AI can hold your late night confession. It can’t build your community.
AI can’t build the kind of trust that survives disagreement.
Dating apps can recommend who you should meet. AI cannot create the chemistry that makes the meeting play over and over in your head, the quirky nervous tick or charming response to something you inadvertently said.
AI can write the invitation. AI cannot make the recipient come.
A human moat is the wall of reputation and personal connections around you—built slowly and thoughtfully—so that with time and shared experience, you can activate it with ease, with no awkwardness.

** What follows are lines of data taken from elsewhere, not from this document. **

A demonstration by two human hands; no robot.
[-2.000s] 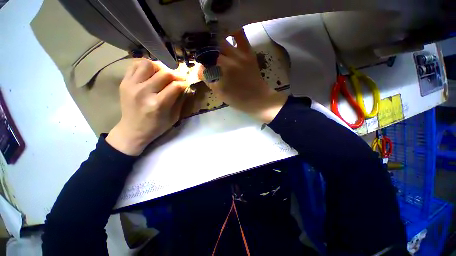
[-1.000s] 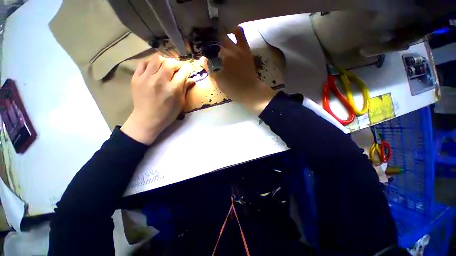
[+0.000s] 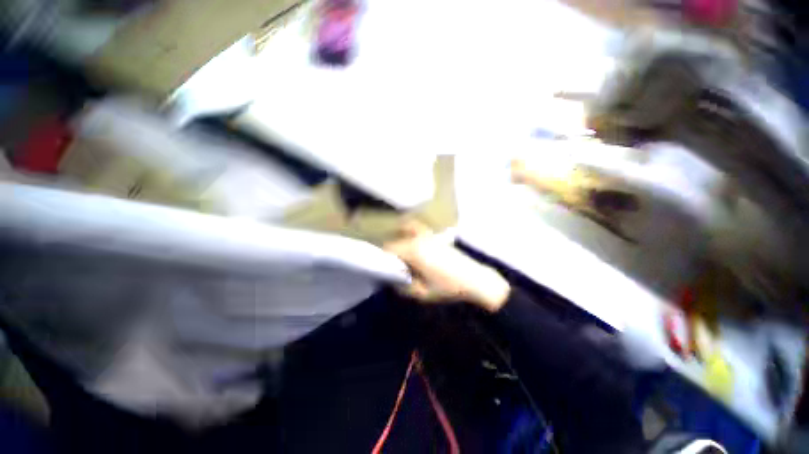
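Note:
The view is strongly blurred. My right hand (image 3: 457,273) is at the table's front edge, its dark sleeve running to the lower right. Its fingers are closed on the corner of a large white-grey cloth (image 3: 195,257), which stretches across the left side and hangs down over the lap area. A khaki strip (image 3: 441,191) shows just above the hand, over the table edge; whether the hand also holds it cannot be told. My left hand is not visible; the cloth covers much of that side.
The sewing machine (image 3: 683,106) is at the upper right. The red (image 3: 678,333) and yellow (image 3: 717,371) scissors handles are at the lower right. A dark pink phone-like object (image 3: 336,34) lies on the white tabletop (image 3: 399,97). Khaki cloth (image 3: 186,44) is at the upper left.
The view has swung left. My right hand has left the needle area and now grips white cloth at the table edge. My left hand has gone from sight.

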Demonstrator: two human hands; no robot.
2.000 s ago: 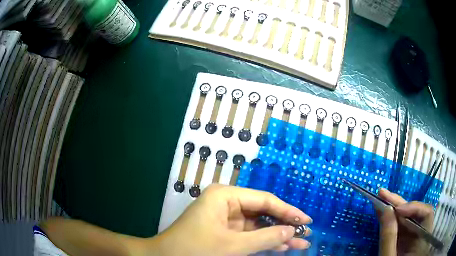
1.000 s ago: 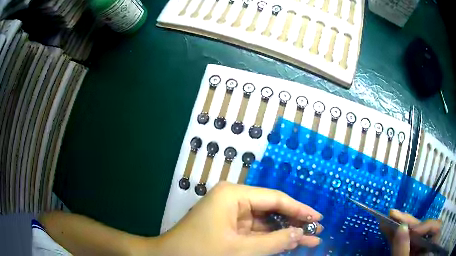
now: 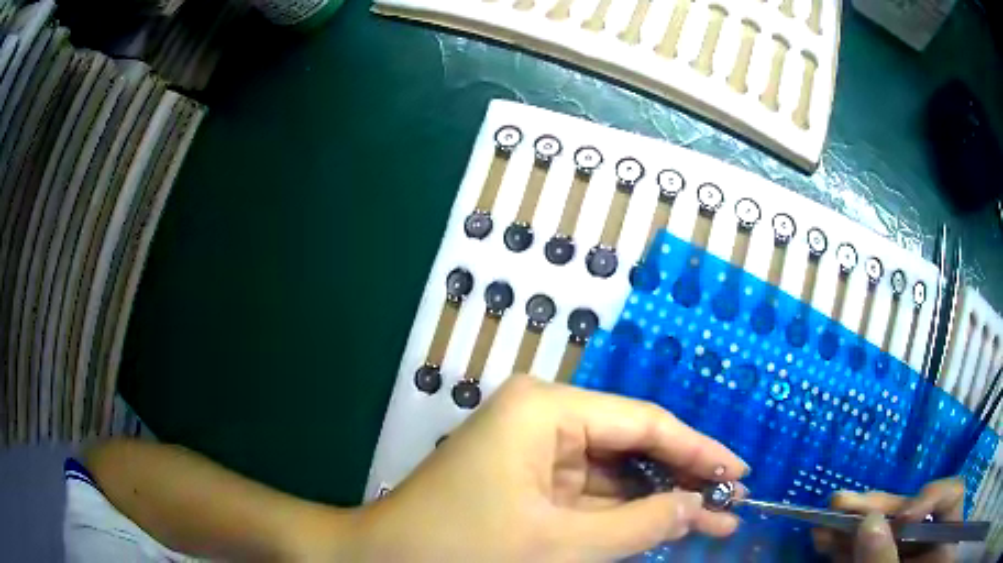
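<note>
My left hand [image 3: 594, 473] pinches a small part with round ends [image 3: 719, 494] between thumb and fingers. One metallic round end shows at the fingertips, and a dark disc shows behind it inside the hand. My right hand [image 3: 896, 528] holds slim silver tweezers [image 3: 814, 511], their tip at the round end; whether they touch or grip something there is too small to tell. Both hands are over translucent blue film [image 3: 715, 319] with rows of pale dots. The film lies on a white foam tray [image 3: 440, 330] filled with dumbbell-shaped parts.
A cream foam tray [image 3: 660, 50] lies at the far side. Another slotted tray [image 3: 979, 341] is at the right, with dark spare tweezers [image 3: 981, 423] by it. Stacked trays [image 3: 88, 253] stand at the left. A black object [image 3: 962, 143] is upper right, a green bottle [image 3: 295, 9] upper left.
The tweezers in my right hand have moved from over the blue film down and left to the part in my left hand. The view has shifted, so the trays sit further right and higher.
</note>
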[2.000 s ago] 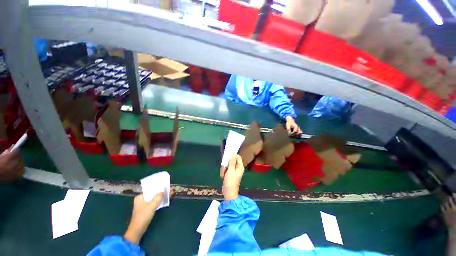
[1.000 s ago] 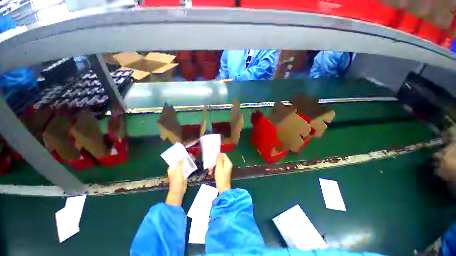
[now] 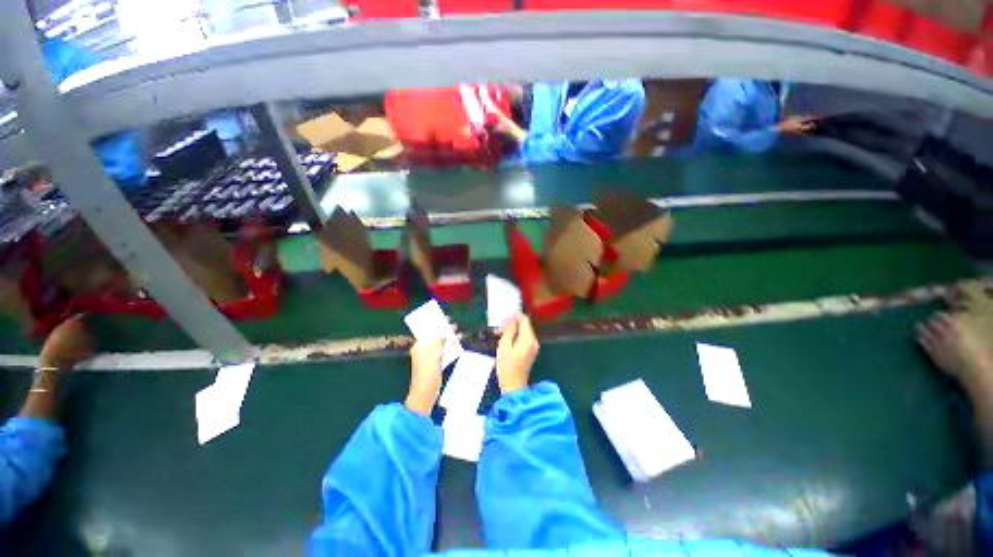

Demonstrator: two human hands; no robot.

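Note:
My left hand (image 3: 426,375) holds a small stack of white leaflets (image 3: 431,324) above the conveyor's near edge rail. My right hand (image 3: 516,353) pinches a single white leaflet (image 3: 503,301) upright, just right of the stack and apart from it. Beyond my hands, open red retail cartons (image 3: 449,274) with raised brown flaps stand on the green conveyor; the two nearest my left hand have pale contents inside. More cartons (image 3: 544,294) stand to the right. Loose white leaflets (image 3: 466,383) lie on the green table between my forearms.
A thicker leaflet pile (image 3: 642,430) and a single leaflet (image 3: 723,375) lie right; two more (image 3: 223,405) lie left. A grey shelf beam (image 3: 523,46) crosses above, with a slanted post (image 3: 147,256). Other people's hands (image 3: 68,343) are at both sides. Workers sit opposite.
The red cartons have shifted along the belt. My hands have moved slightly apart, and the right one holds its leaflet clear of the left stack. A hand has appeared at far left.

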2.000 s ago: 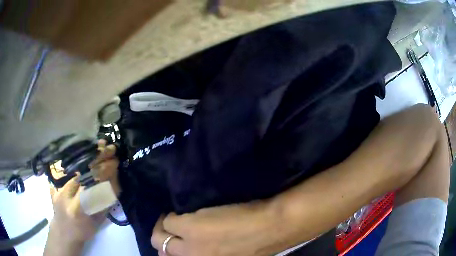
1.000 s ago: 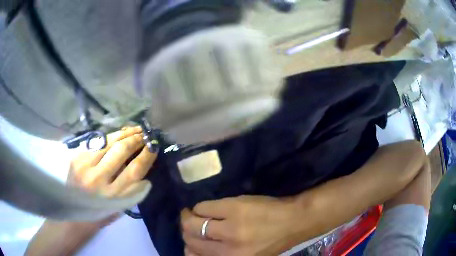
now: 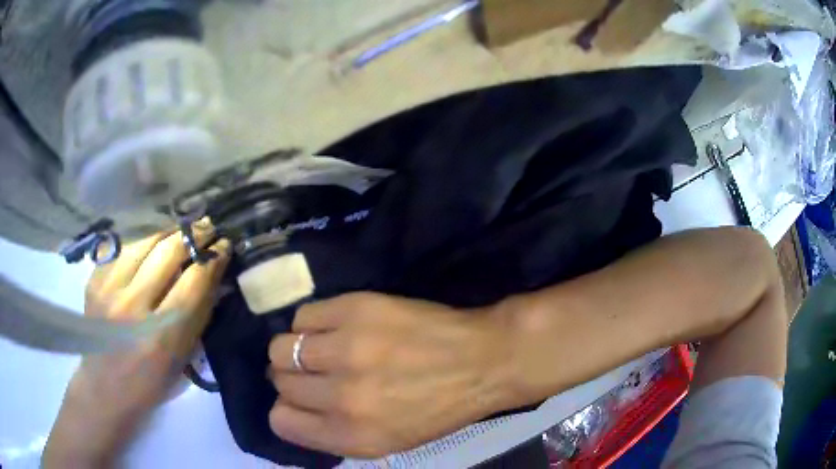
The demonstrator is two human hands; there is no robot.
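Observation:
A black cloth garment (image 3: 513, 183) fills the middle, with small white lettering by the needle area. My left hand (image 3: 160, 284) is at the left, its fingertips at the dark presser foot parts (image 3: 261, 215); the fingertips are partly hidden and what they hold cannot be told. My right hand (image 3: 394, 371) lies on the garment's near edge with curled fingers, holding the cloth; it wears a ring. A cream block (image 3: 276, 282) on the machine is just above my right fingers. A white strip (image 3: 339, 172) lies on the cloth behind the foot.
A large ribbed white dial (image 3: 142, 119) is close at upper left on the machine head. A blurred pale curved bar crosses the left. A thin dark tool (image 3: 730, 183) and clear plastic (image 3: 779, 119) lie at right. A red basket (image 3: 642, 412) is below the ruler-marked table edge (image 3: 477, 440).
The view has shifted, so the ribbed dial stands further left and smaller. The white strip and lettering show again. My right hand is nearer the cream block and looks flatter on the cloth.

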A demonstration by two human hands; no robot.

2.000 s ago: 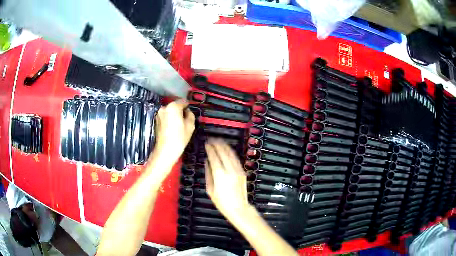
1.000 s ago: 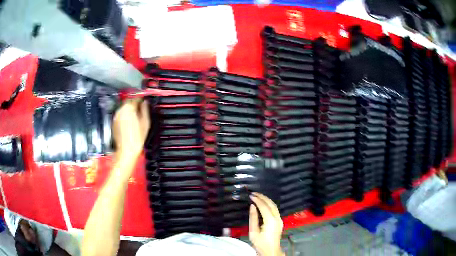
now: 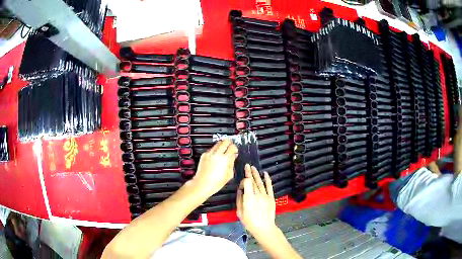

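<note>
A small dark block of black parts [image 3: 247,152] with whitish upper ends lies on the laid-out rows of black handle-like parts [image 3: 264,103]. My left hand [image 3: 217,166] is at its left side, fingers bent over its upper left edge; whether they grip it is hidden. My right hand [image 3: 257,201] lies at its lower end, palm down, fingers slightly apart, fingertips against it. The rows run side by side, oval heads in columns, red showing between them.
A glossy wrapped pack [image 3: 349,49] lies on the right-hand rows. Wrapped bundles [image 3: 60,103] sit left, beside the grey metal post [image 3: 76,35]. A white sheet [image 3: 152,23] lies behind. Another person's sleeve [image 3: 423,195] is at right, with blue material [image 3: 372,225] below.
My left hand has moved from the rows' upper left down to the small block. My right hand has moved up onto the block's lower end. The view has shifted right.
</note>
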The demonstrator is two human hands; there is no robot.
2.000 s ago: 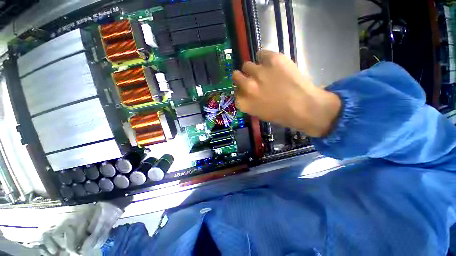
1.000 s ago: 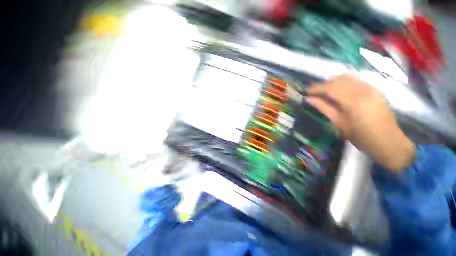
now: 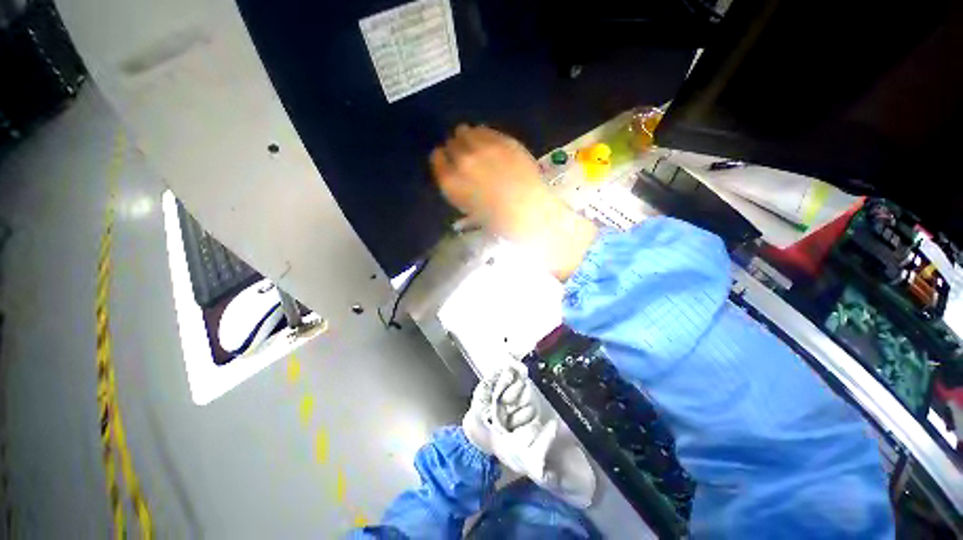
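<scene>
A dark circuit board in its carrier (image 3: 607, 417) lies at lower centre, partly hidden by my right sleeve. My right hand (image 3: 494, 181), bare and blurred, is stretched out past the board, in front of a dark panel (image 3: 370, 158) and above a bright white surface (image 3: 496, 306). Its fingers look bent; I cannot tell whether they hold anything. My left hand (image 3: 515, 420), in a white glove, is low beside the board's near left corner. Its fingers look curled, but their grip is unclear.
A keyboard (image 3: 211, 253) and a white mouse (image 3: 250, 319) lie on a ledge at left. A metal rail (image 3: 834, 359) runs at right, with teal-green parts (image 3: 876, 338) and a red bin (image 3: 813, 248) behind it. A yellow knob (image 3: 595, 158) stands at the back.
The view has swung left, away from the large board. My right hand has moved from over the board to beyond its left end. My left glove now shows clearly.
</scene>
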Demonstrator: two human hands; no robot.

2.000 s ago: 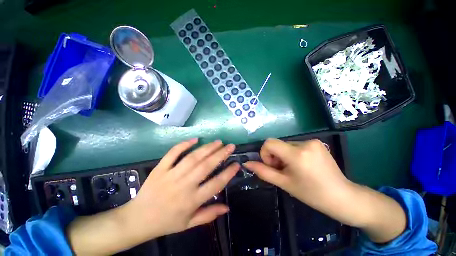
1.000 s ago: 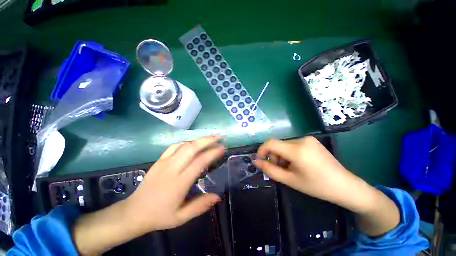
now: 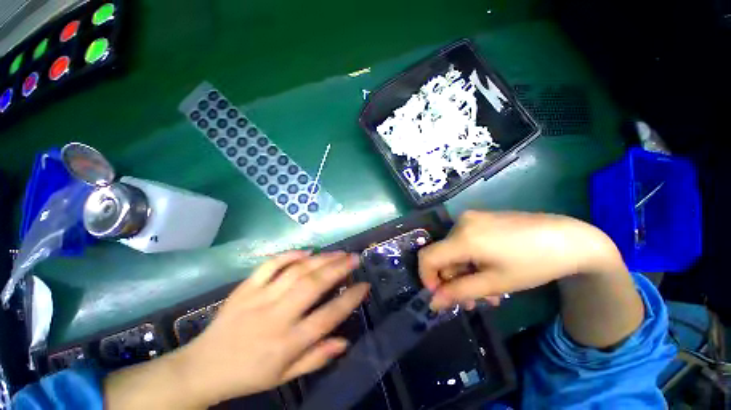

It’s the pellucid difference between “I know of her” to “I trust her.”
Between a vapid We should grab coffee sometime (leaving you hanging) and Are you free next week at 10 a.m. for coffee?
Between Nice to meet you, c u sometime soon and I’m going to introduce you to someone I think you’ll really jam with.
A human moat is not a list of contacts that you search alphabetically or based on location. It’s a complex web of lived context, and you know where to pull the string. It’s trust density—and trust density doesn’t scale digitally.
Salons change our lives socially. They also change our lives professionally.
Reputation, deep trust built over shared experiences, finessed timing, unique taste, your human intelligence.
Deals still happen because someone trusts someone else.
Careers make a left turn because someone made an introduction that was so unexpected and thoughtful.
Companies push forward to the head of the pack because a great leader can build a team of humans who want to work together to be the best in their industry.
Hosting isn’t a hobby. It’s a form of leadership.
It’s brick by brick, person by person.
It’s people-building without the short-term transactional and avaricious stench.
It’s long-term, forward-thinking strategy wrapped up with warm hospitality.
It’s influence without coercion.
And it’s something far too many bright people have been trained to dismiss as easily learned and not really that important.
Because it looks merely social, not strategic or well thought out. Because it looks domestic. Because it looks like “just a party.” And so therefore there are dismissive to their peril.
A post is a broadcast; a salon is a frequency.
The algorithm wants your attention; the host wants your presence.
You cannot prompt a friendship into existence.
The moat isn’t built to keep people out; it’s built to keep the humanity of your community in.
Chew on that for a moment.
When did you last have a friend or two over for dinner? Or throw a house party? Or host a salon?
Not “we should.” Not “sometime.” Not “let’s plan.”
Actually over.
Here is what I believe, with the weathered certainty of experience:
If every thoughtful person hosted just one or two imperfect, spirited gatherings a year—warm conversation, a theme, a little intention—we would feel the social fabric start to re-knit.
Here is what I am certain, with the weathered certainty of experience:
If every thoughtful person hosted just one or two imperfect, spirited gatherings a year—warm conversation, a theme, a little intention—we would feel the social fabric start to re-knit.
Neighborhood by neighborhood.
Community by community.
Industry by industry.
Friend group by friend group.
In an era of machines, being deeply human is no longer just charming.